The purpose of this paper is to present a quadrilateral shell element using 16 degrees of freedom (dof) (12 translations and four rotations) which makes a pair with Morley's triangle at 12 dof. This latter has been updated by Batoz who later proposed an extension to a quadrilateral (“DKQ16”) but only with special interpolation functions for an elastic behaviour of the material. Precisely, it is in order to release from this strong limitation that a completely different formulation is proposed here.

The development of this new quadrilateral called “DKS16” involves three stages. The first one starts from Morley's triangle updated by Batoz (“DKT12”) to derive a rotation‐free (RF) triangular element (“S3”). The second stage consists in generalising this triangle to a RF quadrilateral (“S4”). During the final leg, the S4 and DKT12 main features are combined to give the quadrilateral “DKS16”.

Other parameters being equal, the type of finite element chosen for the forming stage simulation has a great influence on further springback result even in software with automatic remeshing. Particularly, it is pointed out that the RF shell elements S3 and S4 as well as the triangle DKT12 are less sensitive to the mesh size than classical shell elements with six dof per node. But, even if some improvements of in‐plane shear have been proposed, stamping codes users are reluctant to use triangles. That is why this paper presents an attempt to extrapolate a quadrilateral (DKS16) from the triangle DKT12 via S3 and S4 elements formulation. Numerous examples showing convergence and accuracy are presented: irregular meshes, large displacement analyses and deep‐drawing simulations.

The triangular “S3” element is already implemented in RADIOSS^® software and its implementation – as well as the one of “DKT12” – is in progress in Pam‐Stamp, both as “user elements”. The next step will be the implementation of the quadrilateral “S4” (RF) and, maybe, the element “DKS16” since both are cheaper in terms of computation time and are found interesting for sheet forming.

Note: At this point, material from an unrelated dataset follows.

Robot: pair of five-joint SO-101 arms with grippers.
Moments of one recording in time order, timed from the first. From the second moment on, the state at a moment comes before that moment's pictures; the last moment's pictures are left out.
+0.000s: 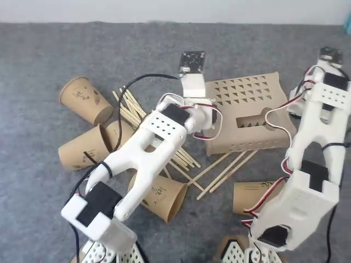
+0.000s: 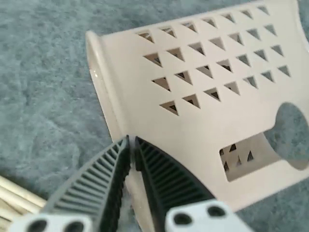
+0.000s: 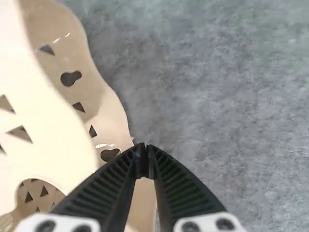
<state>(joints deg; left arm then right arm) 26.4 6.1 17.5 45.1 33.0 16.3 20.5 -13.1 76.9 3.3</state>
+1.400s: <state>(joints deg) 11.1 8.3 24.0 45.2 28.6 -8.5 -19.9 -12.4 86.1 -6.4</state>
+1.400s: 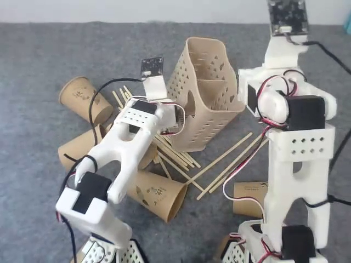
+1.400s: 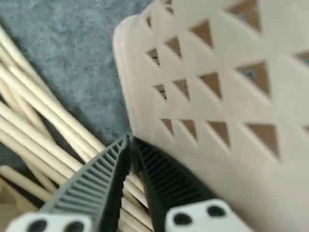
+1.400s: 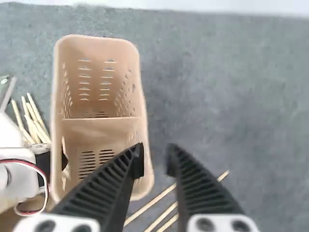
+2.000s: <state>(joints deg) 4.7 8.3 23.8 43.7 28.7 -16.2 -23.2 0.4 82.5 -20.5</state>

It seems obvious that curvatures are more exactly captured in RF elements (when nodes slide on die radius) since they are imposed in terms of translations instead of traditional nodal rotations not managed by contact conditions. As the neighbours are involved, a drawback of these RF elements is their complex formulation in case of branching surfaces and/or abrupt variations in material behaviour and/or thickness. This is not the case for elements such as DKT12 or DKS16, good candidates to add to the (long) list of cheap shell elements for large scale computations typical of sheet metal forming.